___ SUPPLIED DATA

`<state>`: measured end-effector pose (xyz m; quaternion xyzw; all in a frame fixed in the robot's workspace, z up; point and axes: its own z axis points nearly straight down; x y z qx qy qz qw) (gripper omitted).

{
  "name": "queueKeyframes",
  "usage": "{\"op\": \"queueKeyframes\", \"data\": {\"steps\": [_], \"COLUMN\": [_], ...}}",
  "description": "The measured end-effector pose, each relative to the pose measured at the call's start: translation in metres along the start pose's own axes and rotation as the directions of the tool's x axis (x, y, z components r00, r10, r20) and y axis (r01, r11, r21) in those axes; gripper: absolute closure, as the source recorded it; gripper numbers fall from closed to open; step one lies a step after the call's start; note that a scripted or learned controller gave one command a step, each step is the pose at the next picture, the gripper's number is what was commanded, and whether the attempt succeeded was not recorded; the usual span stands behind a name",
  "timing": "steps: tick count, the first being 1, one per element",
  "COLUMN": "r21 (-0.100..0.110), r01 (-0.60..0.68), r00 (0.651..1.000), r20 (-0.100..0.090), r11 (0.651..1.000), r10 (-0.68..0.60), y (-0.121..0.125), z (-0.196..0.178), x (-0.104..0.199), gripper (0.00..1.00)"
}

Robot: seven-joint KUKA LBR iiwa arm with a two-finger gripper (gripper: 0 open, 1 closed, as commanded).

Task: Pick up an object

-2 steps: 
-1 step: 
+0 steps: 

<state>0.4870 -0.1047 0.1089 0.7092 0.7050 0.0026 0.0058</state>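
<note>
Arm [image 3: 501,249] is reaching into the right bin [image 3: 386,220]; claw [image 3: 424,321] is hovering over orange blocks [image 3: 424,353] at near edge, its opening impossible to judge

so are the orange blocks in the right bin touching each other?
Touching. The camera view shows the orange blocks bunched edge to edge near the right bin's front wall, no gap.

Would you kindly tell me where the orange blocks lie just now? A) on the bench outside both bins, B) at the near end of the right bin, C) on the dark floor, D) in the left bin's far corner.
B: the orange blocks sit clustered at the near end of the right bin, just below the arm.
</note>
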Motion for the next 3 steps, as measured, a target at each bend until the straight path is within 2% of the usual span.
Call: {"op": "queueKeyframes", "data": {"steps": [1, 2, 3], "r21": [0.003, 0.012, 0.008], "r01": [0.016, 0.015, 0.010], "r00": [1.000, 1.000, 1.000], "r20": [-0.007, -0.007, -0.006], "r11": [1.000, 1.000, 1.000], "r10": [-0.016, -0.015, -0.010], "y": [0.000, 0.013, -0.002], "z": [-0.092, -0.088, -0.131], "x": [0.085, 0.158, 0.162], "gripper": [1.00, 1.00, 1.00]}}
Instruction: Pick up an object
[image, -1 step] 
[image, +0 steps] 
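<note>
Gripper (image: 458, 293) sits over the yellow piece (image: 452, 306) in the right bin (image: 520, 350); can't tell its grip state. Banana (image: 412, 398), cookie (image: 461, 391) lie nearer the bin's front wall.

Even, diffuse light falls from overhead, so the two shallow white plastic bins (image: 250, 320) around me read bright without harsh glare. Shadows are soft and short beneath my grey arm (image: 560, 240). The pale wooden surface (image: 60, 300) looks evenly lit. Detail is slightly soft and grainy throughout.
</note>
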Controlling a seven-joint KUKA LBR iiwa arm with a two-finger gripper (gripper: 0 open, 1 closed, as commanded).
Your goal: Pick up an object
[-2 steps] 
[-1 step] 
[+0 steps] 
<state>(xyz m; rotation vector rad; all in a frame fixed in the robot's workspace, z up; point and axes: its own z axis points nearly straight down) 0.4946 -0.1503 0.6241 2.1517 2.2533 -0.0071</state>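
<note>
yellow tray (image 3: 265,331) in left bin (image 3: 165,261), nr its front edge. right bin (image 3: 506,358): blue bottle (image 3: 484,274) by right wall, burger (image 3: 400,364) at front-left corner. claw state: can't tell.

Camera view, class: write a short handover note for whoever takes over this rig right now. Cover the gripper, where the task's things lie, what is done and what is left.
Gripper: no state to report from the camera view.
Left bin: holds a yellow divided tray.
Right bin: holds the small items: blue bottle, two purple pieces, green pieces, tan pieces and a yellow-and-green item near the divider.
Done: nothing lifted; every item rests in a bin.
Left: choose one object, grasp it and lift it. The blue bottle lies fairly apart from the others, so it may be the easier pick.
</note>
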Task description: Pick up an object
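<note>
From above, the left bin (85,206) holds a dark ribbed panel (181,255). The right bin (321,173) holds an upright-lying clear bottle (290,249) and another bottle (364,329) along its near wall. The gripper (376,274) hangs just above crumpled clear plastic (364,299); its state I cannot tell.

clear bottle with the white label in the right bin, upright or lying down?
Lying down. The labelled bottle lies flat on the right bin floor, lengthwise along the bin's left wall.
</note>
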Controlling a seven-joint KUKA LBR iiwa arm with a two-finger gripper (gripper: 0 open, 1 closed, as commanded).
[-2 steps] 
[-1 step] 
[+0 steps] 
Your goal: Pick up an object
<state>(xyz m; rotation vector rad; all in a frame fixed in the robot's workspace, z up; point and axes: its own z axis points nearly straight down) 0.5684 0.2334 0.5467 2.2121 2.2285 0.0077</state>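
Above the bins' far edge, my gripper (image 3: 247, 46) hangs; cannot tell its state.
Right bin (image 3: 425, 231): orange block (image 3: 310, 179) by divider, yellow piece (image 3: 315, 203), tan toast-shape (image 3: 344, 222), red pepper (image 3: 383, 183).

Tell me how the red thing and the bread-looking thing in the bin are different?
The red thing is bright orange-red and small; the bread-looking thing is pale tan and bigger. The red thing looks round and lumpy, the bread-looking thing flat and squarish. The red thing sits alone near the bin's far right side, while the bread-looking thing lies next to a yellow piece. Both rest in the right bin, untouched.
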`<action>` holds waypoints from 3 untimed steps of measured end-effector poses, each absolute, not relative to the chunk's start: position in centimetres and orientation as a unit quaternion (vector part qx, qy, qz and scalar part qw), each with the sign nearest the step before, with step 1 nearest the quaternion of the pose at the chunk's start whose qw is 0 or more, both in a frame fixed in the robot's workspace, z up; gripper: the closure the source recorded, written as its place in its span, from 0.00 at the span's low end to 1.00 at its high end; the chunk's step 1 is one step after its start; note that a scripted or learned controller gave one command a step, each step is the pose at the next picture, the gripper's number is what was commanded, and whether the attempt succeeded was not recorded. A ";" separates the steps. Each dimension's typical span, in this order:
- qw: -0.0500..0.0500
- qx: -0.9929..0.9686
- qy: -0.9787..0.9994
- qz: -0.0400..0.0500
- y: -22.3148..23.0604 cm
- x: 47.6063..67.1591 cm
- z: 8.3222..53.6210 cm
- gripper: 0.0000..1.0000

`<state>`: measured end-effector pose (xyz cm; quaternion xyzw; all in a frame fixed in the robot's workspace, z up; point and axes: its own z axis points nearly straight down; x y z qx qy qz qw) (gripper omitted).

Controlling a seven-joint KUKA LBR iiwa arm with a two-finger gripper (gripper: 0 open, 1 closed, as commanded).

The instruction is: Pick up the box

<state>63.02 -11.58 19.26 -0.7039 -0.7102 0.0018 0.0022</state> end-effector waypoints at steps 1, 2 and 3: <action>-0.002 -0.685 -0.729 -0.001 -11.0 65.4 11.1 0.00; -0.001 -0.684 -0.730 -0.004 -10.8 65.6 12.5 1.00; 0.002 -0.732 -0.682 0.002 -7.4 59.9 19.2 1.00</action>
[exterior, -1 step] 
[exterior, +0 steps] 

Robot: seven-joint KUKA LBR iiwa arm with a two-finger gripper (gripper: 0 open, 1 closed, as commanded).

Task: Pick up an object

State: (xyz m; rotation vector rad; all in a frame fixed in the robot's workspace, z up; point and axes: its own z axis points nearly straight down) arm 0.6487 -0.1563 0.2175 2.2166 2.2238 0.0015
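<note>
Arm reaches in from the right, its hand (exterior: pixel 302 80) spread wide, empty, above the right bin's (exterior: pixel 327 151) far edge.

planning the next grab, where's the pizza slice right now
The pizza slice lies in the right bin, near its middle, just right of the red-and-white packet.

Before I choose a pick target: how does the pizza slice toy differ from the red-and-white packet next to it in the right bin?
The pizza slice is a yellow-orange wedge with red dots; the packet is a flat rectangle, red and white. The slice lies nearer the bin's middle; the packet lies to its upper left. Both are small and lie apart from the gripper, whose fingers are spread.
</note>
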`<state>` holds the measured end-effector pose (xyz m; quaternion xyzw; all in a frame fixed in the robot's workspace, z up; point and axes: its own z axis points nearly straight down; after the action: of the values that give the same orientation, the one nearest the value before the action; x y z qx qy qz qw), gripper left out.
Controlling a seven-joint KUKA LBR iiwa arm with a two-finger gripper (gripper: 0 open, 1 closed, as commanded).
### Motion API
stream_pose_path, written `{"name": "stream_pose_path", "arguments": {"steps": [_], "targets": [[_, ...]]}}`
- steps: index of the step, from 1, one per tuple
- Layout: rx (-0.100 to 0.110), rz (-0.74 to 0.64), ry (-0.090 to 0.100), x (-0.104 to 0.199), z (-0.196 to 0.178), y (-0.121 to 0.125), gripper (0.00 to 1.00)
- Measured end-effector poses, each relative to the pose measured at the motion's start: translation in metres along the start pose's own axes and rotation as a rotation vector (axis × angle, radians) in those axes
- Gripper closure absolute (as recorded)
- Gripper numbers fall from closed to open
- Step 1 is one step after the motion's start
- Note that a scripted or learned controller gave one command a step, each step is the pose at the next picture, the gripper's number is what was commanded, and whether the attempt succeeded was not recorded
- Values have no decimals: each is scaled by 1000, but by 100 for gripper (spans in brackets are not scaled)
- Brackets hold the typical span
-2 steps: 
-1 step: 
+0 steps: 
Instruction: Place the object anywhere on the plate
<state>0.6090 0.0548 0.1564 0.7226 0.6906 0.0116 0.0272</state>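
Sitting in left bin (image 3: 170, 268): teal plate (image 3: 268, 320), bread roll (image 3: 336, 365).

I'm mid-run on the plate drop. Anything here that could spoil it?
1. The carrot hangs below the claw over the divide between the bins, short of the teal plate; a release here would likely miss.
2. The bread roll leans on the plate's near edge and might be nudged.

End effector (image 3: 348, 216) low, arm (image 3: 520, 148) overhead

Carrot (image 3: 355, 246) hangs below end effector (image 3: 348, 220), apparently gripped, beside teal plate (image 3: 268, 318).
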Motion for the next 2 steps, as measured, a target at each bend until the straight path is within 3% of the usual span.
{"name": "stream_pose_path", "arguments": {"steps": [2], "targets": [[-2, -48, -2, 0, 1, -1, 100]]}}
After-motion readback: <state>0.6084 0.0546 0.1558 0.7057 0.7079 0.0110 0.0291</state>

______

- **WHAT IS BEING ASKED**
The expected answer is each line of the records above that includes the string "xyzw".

- **SOLUTION**
`<state>`: measured end-effector pose (xyz m; quaternion xyzw; all in a frame fixed in the robot's workspace, z up; point and axes: its own z axis points nearly straight down; x y z qx qy qz qw) (gripper omitted).
`<state>`: measured end-effector pose (xyz cm; quaternion xyzw; all in a frame fixed in the robot's workspace, z up; point and axes: its own z axis points nearly straight down; x y z qx qy qz qw) (gripper omitted).
`<state>` holds the measured end-effector pose (xyz m; quaternion xyzw; all in a frame fixed in the robot's workspace, z up; point and axes: its own z axis points nearly straight down; after the action: of the values that give the same orientation, the one nearest the value before the action; x y z qx qy qz qw), gripper left out.

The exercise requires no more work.